Figure 4.10 An Info window.
Video
When you import TV episodes from sources other than the iTunes Store, that video may lack the proper tags—show name, season, and episode number, for example. The Video tab contains fields for exactly that information.
Sorting
Tracks can be sorted by their real name, artist, album artist, album, composer, and show—or by their sort name, sort artist, sort album artist, sort album, sort composer, and sort show. Why? Suppose that you really like Willie Nelson. As you probably know, Willie has performed duets with every living artist born between 1925 and 1994—sometimes on his albums and sometimes on the duet partner's album. If you want to listen to all-Willie-all-the-time, you might track down all those duet tracks that aren't on Willie's own albums and assign Willie Nelson as the sort artist for those tracks. Do that, and when you sort tracks by artist or search for Willie Nelson, you'll find these tracks bunched in with the tracks from Willie's albums.
Options
Within the Options tab, you can adjust a track's volume so that it's louder or softer, choose an equalizer (EQ) preset (see the nearby sidebar "EQ and the iPod"), select an item's media type, and choose a VoiceOver language (for speaking track titles when using an iPod nano or shuffle that supports VoiceOver). For videos, the media type will be music video, movie, TV show, podcast, or iTunes U; for audio files, it will be music, podcast, iTunes U, audiobook, or voice memo.
You can also impose start and stop times on a track. This feature is useful when you can't stand the first minute of a song or podcast and want to skip that minute automatically whenever you play the track. To do that, enable the Start Time option and then enter 1:00 in the text box.
You'll also see the Remember Playback Position, Skip When Shuffling, and Part of a Gapless Album options. The first two options are particularly useful for audiobook chapters that you may have ripped. You want to be able to pick up listening where you left off in a 30-minute chapter, and you don't want your iPod randomly playing the third chapter of Harry Potter and the Usurious Audiobook Purchase when you're working out.
The last option, Part of a Gapless Album, overrides any crossfade setting that you've applied to a song, preventing songs that should naturally flow together (think Dark Side of the Moon or concert recordings) from being crossfaded.
Finally, cock a keen eye at the Rating field in the middle of the tab.
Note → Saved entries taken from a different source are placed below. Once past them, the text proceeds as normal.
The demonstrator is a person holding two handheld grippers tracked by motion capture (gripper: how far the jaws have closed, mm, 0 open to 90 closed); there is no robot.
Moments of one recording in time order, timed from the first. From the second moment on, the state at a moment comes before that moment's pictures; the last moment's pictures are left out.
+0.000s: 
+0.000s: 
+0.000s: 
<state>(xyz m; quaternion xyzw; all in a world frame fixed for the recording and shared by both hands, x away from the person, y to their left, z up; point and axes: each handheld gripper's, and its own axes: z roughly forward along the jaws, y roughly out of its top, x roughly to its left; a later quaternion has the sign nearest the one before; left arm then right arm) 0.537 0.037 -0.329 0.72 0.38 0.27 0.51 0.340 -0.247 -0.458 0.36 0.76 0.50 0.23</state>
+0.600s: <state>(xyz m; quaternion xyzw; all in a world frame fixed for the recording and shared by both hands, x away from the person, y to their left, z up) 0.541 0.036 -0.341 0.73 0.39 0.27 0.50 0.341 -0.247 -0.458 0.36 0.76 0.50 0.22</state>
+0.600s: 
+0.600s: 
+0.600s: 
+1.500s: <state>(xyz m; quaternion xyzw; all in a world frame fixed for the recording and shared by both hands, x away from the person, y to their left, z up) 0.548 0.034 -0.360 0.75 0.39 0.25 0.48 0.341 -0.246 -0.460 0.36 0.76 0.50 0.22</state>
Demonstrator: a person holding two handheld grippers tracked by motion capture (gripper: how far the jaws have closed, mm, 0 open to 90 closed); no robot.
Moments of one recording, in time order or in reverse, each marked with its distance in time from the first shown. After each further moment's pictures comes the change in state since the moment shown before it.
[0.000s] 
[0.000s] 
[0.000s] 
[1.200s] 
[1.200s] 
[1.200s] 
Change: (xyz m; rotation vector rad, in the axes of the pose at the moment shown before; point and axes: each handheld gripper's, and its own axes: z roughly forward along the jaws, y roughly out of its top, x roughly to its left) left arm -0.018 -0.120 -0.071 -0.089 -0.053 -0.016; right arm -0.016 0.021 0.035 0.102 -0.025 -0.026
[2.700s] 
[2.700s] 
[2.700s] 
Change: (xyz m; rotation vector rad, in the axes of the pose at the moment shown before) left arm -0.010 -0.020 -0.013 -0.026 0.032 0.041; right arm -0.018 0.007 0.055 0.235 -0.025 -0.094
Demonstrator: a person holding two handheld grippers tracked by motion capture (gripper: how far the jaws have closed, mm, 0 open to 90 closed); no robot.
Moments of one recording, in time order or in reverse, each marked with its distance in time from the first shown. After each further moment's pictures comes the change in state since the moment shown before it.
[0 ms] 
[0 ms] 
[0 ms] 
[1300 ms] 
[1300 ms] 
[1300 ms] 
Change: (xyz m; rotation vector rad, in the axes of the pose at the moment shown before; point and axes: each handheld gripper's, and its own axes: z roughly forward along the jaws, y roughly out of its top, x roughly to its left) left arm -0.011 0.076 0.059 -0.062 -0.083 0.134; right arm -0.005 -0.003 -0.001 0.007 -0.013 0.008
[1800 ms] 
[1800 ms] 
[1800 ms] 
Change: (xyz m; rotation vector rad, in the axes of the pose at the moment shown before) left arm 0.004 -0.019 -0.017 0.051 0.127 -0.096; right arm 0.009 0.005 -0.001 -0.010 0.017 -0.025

Here, you can rate your tracks with one to five stars. (You can also rate tracks by clicking the Rating column next to a track's name, as well as by selecting a track and choosing a rating from the Rating submenu of the File menu.) Rating your media now is helpful for creating Smart Playlists later, basing those playlists on songs and videos you enjoy.
Lyrics
You recall that your iPod can display lyrics, right? This tab is where you enter them. Regrettably, lyrics don't come with tracks that you purchase from the iTunes Store (no, not even with the premium-priced iTunes LPs that I discuss in Chapter 5). You're welcome to enter the lyrics by hand or search for them online. Music publishers have cracked down on Web sites that offer free lyrics, however, so these words are more difficult to find than they once were.
Artwork
iTunes is more than happy to seek out album artwork for you, but it locates artwork only for albums that are available from the iTunes Store. If you import an album that can't be had from the Store, a generic icon appears in Grid and Cover Flow views. You can add your own artwork simply by dragging a graphic file into the artwork field in the Artwork tab.